- _Exercise_: Nothing is to be left out: repeat every entry exactly as given.

- _Dataset records_:

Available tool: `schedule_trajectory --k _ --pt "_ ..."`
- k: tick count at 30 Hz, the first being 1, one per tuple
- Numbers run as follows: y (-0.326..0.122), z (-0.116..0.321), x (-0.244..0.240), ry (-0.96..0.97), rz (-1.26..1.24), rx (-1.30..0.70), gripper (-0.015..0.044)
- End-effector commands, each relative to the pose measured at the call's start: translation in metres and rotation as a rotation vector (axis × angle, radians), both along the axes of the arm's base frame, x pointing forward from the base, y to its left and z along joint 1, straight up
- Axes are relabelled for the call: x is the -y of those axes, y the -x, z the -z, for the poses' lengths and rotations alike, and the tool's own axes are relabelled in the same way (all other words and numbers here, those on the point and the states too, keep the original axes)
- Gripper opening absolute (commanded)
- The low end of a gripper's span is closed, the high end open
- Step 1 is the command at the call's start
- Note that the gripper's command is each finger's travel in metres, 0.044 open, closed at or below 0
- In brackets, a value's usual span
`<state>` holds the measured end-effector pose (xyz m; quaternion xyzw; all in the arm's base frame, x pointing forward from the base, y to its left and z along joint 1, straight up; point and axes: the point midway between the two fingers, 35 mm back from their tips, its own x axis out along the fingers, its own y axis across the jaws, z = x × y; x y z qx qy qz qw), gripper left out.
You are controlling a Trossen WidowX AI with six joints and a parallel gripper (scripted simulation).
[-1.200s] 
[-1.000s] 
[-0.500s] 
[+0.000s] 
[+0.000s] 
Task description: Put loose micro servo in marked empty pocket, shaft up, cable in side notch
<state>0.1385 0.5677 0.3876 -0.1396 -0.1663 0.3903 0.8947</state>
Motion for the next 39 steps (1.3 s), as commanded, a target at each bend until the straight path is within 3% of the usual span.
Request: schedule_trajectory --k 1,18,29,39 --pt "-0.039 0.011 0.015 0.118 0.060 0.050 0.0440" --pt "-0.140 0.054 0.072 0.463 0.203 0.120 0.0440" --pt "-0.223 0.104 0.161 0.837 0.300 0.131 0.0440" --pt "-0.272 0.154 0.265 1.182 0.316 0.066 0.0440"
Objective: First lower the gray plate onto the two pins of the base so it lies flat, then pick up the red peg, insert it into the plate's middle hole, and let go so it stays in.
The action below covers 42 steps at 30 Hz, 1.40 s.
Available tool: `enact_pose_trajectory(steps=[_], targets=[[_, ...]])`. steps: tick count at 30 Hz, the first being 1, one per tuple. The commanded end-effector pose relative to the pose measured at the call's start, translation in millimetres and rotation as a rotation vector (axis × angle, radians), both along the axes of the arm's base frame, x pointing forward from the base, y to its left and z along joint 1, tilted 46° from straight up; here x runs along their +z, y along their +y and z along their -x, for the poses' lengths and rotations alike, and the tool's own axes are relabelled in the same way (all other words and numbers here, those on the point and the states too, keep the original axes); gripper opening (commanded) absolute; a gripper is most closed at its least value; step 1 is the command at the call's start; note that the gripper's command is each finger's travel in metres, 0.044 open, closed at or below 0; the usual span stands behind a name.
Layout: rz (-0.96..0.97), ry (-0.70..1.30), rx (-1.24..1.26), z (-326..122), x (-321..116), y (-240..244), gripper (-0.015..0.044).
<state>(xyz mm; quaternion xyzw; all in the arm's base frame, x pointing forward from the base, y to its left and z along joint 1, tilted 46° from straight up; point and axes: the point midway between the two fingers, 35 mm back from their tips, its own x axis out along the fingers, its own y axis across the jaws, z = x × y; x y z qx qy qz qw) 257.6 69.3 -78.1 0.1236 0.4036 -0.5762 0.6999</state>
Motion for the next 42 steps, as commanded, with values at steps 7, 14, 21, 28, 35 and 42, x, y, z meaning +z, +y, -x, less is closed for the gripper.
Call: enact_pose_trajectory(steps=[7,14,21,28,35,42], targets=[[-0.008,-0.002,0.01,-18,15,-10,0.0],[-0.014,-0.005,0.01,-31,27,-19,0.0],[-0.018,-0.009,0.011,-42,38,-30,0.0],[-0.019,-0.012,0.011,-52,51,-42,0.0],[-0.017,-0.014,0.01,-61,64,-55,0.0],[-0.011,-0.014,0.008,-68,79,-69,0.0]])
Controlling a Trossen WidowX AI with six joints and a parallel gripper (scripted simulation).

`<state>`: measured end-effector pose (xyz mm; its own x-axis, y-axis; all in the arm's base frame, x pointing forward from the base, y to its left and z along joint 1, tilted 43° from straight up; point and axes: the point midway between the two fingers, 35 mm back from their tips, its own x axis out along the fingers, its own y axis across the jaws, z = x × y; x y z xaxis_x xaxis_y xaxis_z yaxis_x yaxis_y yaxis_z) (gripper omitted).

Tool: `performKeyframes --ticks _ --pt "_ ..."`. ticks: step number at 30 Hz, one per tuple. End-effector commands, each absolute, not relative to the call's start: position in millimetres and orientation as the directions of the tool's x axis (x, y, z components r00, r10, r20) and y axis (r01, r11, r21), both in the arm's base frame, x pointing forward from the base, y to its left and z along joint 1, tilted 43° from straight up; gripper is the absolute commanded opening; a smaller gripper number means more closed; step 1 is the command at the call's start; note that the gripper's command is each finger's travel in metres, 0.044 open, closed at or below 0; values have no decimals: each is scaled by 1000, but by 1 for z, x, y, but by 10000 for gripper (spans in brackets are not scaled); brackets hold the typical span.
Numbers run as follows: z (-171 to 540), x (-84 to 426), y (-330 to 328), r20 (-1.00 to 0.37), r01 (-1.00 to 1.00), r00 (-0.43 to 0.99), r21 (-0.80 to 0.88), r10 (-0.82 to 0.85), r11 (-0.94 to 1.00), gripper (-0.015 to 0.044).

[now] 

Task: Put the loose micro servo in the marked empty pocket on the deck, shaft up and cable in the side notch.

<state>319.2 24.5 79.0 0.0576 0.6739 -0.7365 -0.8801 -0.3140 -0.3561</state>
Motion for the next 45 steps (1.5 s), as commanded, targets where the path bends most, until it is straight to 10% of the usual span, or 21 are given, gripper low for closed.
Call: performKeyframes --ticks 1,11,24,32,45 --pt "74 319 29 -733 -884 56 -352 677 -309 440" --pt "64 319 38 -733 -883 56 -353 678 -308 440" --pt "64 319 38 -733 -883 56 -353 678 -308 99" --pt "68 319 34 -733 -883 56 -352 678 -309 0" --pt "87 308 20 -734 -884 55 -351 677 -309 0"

- _Reply to the task_:
Available tool: `schedule_trajectory --k _ --pt "_ ..."`
- k: tick count at 30 Hz, the first being 1, one per tuple
- Numbers run as follows: y (-0.326..0.122), z (-0.116..0.321), x (-0.244..0.240), ry (-0.96..0.97), rz (-1.26..1.24), rx (-1.30..0.70), gripper (-0.015..0.044)
- End-effector commands, each relative to the pose measured at the call's start: translation in metres and rotation as a rotation vector (axis × angle, radians), both along the axes of the arm's base frame, x pointing forward from the base, y to its left and z along joint 1, straight up
- Axes are relabelled for the call: x is the -y of those axes, y the -x, z the -z, for the poses' lengths and rotations alike, and the tool's own axes are relabelled in the same way (all other words and numbers here, those on the point and the states too, keep the original axes)
- Gripper opening absolute (commanded)
- The low end of a gripper's span is closed, the high end open
- Step 1 is the command at the call's start
- Note that the gripper's command is each finger's travel in metres, 0.044 open, closed at or below 0
- In brackets, a value's usual span
`<state>` holds the measured end-effector pose (xyz m; quaternion xyzw; all in the arm's base frame, x pointing forward from the base, y to its left and z along joint 1, straight up; point and axes: the point midway between the two fingers, 35 mm back from their tips, its own x axis out along the fingers, its own y axis across the jaws, z = x × y; x y z qx qy qz qw), gripper left out.
You are controlling a Trossen WidowX AI with six joints and a parallel gripper (scripted simulation).
[-1.200s] 
[-1.000s] 
[-0.500s] 
[+0.000s] 
[+0.000s] 
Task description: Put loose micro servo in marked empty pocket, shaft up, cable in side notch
<state>0.1385 0.5677 0.3876 -0.1396 -0.1663 0.3903 0.8947</state>
Motion for the next 39 steps (1.3 s), as commanded, a target at each bend until the straight path is within 3% of the usual span.
Request: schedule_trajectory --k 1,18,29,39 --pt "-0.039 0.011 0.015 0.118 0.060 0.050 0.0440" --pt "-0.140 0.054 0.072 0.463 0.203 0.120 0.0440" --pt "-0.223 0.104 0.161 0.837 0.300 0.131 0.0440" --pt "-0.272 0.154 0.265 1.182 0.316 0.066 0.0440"
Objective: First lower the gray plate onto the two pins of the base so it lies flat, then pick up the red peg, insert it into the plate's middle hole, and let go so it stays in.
The action below covers 42 steps at 30 Hz, 1.40 s.
Available tool: `enact_pose_trajectory(steps=[_], targets=[[_, ...]])`. steps: tick count at 30 Hz, the first being 1, one per tuple. The commanded end-effector pose relative to the pose measured at the call's start, translation in millimetres and rotation as a rotation vector (axis × angle, radians), both along the axes of the arm's base frame, x pointing forward from the base, y to its left and z along joint 1, tilted 46° from straight up; here x runs along their +z, y along their +y and z along their -x, for the poses' lengths and rotations alike, and the tool's own axes are relabelled in the same way (all other words and numbers here, those on the point and the states too, keep the original axes); gripper opening (commanded) absolute; a gripper is most closed at its least value; step 1 is the command at the call's start; note that the gripper's command is each finger's travel in metres, 0.044 open, closed at or below 0; the usual span stands behind a name.
Layout: rz (-0.96..0.97), ry (-0.70..1.30), rx (-1.24..1.26), z (-326..122), x (-321..116), y (-240..244), gripper (-0.015..0.044).
<state>(xyz mm; quaternion xyzw; all in the arm's base frame, x pointing forward from the base, y to its left and z along joint 1, tilted 46° from straight up; point and axes: the point midway between the two fingers, 35 mm back from their tips, its own x axis out along the fingers, its own y axis across the jaws, z = x × y; x y z qx qy qz qw) 257.6 69.3 -78.1 0.1236 0.4036 -0.5762 0.6999</state>
Motion for the next 42 steps, as commanded, with values at steps 7, 14, 21, 28, 35 and 42, x, y, z meaning +z, +y, -x, less is closed for the gripper.
Call: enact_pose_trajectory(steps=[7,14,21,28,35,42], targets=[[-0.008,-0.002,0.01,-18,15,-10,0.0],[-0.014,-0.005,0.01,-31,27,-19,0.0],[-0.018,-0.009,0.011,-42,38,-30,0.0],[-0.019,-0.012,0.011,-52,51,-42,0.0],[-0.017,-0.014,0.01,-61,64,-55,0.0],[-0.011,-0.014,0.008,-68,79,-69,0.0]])
Controlling a Trossen WidowX AI with six joints and a parallel gripper (scripted simulation).

`<state>`: measured end-effector pose (xyz mm; its own x-axis, y-axis; all in the arm's base frame, x pointing forward from the base, y to its left and z along joint 1, tilted 43° from straight up; point and axes: the point midway between the two fingers, 35 mm back from their tips, its own x axis out along the fingers, its own y axis across the jaws, z = x × y; x y z xaxis_x xaxis_y xaxis_z yaxis_x yaxis_y yaxis_z) (gripper omitted).

Tool: `performKeyframes --ticks _ --pt "_ ..."`. ticks: step number at 30 Hz, one per tuple. End-effector commands, each absolute, not relative to the call's start: position in millimetres and orientation as the directions of the tool's x axis (x, y, z components r00, r10, r20) and y axis (r01, r11, r21), both in the arm's base frame, x pointing forward from the base, y to its left and z along joint 1, tilted 43° from straight up; gripper is the absolute commanded opening; a smaller gripper number means more closed; step 1 is the command at the call's start; note that the gripper's command is each finger's travel in metres, 0.044 open, closed at or below 0; values have no decimals: each is scaled by 1000, but by 1 for z, x, y, but by 10000 for gripper (spans in brackets are not scaled); brackets hold the typical span.
Numbers run as follows: z (-171 to 540), x (-84 to 426), y (-330 to 328), r20 (-1.00 to 0.37), r01 (-1.00 to 1.00), r00 (-0.43 to 0.99), r21 (-0.80 to 0.88), r10 (-0.82 to 0.85), r11 (-0.94 to 1.00), gripper (-0.015 to 0.044).

[now] 

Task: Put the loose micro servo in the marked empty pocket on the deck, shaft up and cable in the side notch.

<state>319.2 24.5 79.0 0.0576 0.6739 -0.7365 -0.8801 -0.3140 -0.3561</state>
Motion for the next 45 steps (1.5 s), as commanded, targets where the path bends most, until it is straight to 10% of the usual span, or 21 are given, gripper low for closed.
Call: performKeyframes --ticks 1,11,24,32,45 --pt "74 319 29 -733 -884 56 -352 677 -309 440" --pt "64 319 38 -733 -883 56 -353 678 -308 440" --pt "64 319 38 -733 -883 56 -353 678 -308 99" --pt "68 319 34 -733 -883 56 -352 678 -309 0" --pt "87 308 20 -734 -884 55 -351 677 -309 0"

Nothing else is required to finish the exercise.